▶ **Collected material**:
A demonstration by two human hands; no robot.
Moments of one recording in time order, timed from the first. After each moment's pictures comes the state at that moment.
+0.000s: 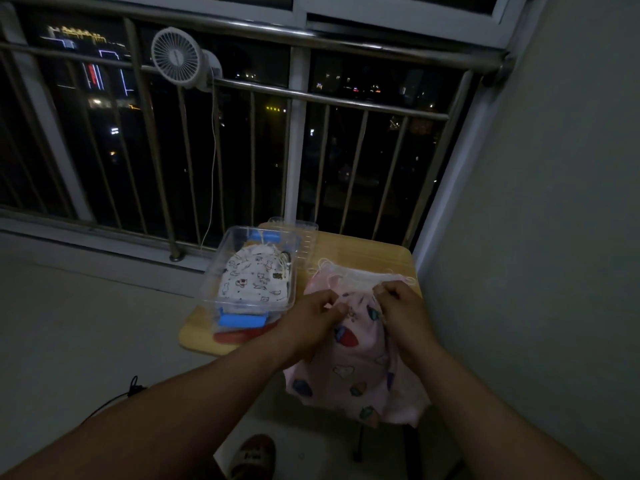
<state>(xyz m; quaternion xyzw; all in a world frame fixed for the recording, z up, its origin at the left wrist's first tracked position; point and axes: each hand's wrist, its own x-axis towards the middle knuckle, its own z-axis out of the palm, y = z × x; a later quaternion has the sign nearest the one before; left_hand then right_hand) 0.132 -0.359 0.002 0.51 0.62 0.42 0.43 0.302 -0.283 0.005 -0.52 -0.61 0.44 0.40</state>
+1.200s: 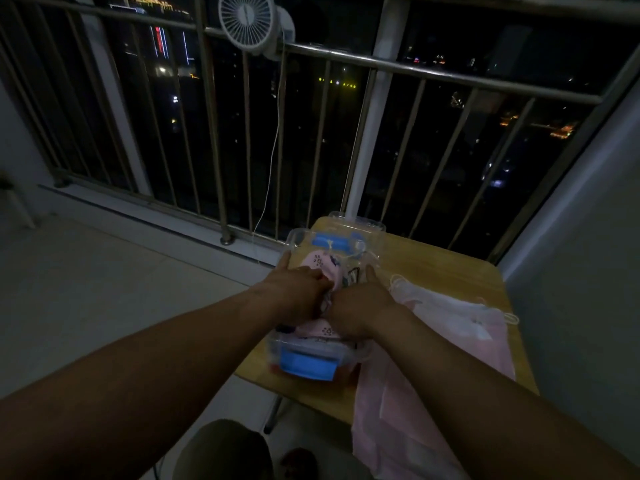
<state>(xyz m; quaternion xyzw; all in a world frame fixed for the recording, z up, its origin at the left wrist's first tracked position) -0.066 -0.264 -0.018 0.69 0.71 -0.11 0.05 0.071 -0.215 0.000 -0.26 -0.93 -0.08 -0.23</state>
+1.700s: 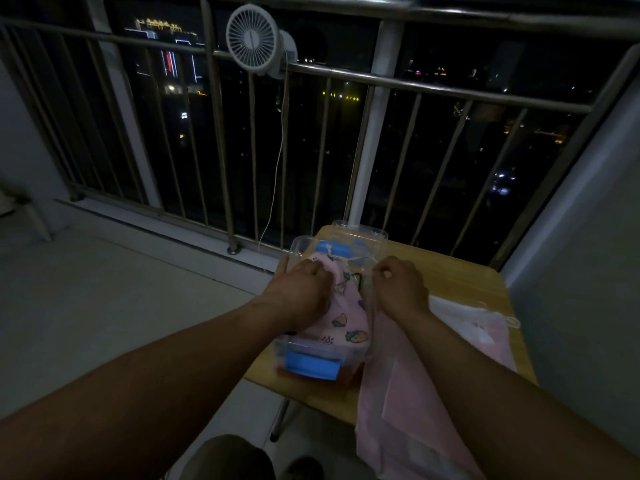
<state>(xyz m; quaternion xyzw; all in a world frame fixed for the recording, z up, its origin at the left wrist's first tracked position) -0.058 -0.286 -0.011 0.66 0.75 0.05 0.00 0.114 -0.174 -0.008 -0.53 -0.79 0.19 0.25</state>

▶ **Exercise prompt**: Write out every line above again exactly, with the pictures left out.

▶ **Exercise response**:
A demonstration by two human hands; no robot.
Moments of one recording in time order, timed from the first. After each moment's pictures comes the state at that moment.
+0.000s: 
<state>(xyz m; quaternion xyzw; all in a world frame fixed for the recording, z up, its origin at the left wrist's first tracked position; point and axes: each hand's wrist, its own x-axis towards the middle knuckle, its own z-axis out of the palm, y = z × x; a later quaternion has the sign nearest the one before; left_hand then right_hand) 0.132 -0.359 0.002 0.51 0.62 0.42 0.43 0.302 -0.283 0.005 -0.52 -0.61 0.44 0.40</state>
+1.200s: 
<state>(xyz m; quaternion xyzw; all in a world frame fixed for the recording, z up, its origin at the left wrist's first tracked position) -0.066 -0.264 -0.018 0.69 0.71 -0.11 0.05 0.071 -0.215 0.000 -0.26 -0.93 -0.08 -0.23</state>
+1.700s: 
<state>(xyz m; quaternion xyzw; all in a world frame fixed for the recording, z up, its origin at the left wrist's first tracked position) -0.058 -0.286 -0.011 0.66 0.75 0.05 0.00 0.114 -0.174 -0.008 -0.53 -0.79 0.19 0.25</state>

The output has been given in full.